To prove that $\dfrac 1 2$ is the infimum of $S$, one can use the fact (perhaps definition?) which is probably already known to you:

$$\inf(S)=\dfrac 1 2\iff \mathop{\forall}_{\varepsilon >0}\mathop{\exists}_{s\in S}\left(s<\dfrac12+\varepsilon\right)_.$$

Let $\varepsilon$ be a positive number, let $n$ be any positive natural number larger than $\dfrac{1}{4}\left(\dfrac{1}{\varepsilon}-2\right)$, let $m=1$ and let $s=\dfrac{m+n}{m+2n}$. The goal is to prove that $s<\dfrac12+\varepsilon$.

Note that $$ \begin{align} n>\dfrac{1}{4}\left(\dfrac{1}{\varepsilon}-2\right)&\implies \dfrac{1}{\varepsilon}<4n+2\\ &\implies \dfrac{1}{4n+2}<\varepsilon\\ &\implies \dfrac{2(n+1)-(2n+1)}{4n+2}<\varepsilon\\ &\implies \dfrac{n+1}{2n+1}-\dfrac 12<\varepsilon\\ &\implies \underbrace{\dfrac{m+n}{m+2n}}_{=\large s}<\varepsilon+\dfrac 1 2 \end{align} $$

Due to how $n$ was chosen and modus ponens, it follows that $\frac 1 2$ is the infimum of $S$.
It's natural to ask why did I chose $n$ the way I did.
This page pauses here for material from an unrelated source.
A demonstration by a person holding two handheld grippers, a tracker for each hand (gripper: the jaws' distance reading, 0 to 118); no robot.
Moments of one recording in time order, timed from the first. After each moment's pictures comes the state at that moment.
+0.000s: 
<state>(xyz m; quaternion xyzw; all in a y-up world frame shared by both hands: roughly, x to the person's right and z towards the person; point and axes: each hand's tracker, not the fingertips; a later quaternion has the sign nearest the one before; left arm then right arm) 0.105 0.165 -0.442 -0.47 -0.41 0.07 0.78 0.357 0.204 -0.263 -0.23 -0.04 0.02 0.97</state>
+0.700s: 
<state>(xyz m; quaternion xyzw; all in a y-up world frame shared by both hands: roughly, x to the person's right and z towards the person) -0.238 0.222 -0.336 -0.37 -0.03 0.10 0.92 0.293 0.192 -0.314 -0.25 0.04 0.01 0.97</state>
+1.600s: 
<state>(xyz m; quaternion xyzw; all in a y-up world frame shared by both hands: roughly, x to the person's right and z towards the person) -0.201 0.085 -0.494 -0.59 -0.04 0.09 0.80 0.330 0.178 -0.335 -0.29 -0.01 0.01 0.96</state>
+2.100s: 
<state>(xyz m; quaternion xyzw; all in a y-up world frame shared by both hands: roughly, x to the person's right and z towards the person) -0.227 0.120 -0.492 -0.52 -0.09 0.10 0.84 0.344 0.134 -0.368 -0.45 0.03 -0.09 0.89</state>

I picked such an $n$ because I followed a similar thought process to that of Rob, but went a little deeper into the limits to find a useful $n$.

Answer 2

Since $m,n\in\mathbb{N}^\ast$, we have $$ \frac{m+n}{m+2n}-1=-\frac{n}{m+2n}\lt0\tag1 $$ and $$ \frac{m+n}{m+2n}-\frac12=\frac{m}{2m+4n}\gt0\tag2 $$ $(1)$ and $(2)$ show that $$ \frac12\lt\frac{m+n}{m+2n}\lt1\tag3 $$ Note also that $$ \begin{align} \lim_{m\to\infty}\left(\frac{m+n}{m+2n}-1\right) &=\lim_{m\to\infty}-\frac{n}{m+2n}\\ &=\lim_{m\to\infty}-\frac{\frac nm}{1+2\frac nm}\\ &=-\frac0{1+0}\\[9pt] &=0\tag4 \end{align} $$ and $$ \begin{align} \lim_{n\to\infty}\left(\frac{m+n}{m+2n}-\frac12\right) &=\lim_{n\to\infty}\frac{m}{2m+4n}\\ &=\lim_{n\to\infty}\frac{\frac mn}{2\frac mn+4}\\ &=-\frac0{2\cdot0+4}\\[9pt] &=0\tag5 \end{align} $$ $(4)$ and $(5)$ show that $\frac{m+n}{m+2n}$ can come as close to $\frac12$ and $1$ as we wish.

This means that $\frac{m+n}{m+2n}$ has no min or max on $\mathbb{N}^\ast$, but it does have an infimum of $\frac12$ and a supremum of $1$ on $\mathbb{N}^\ast$.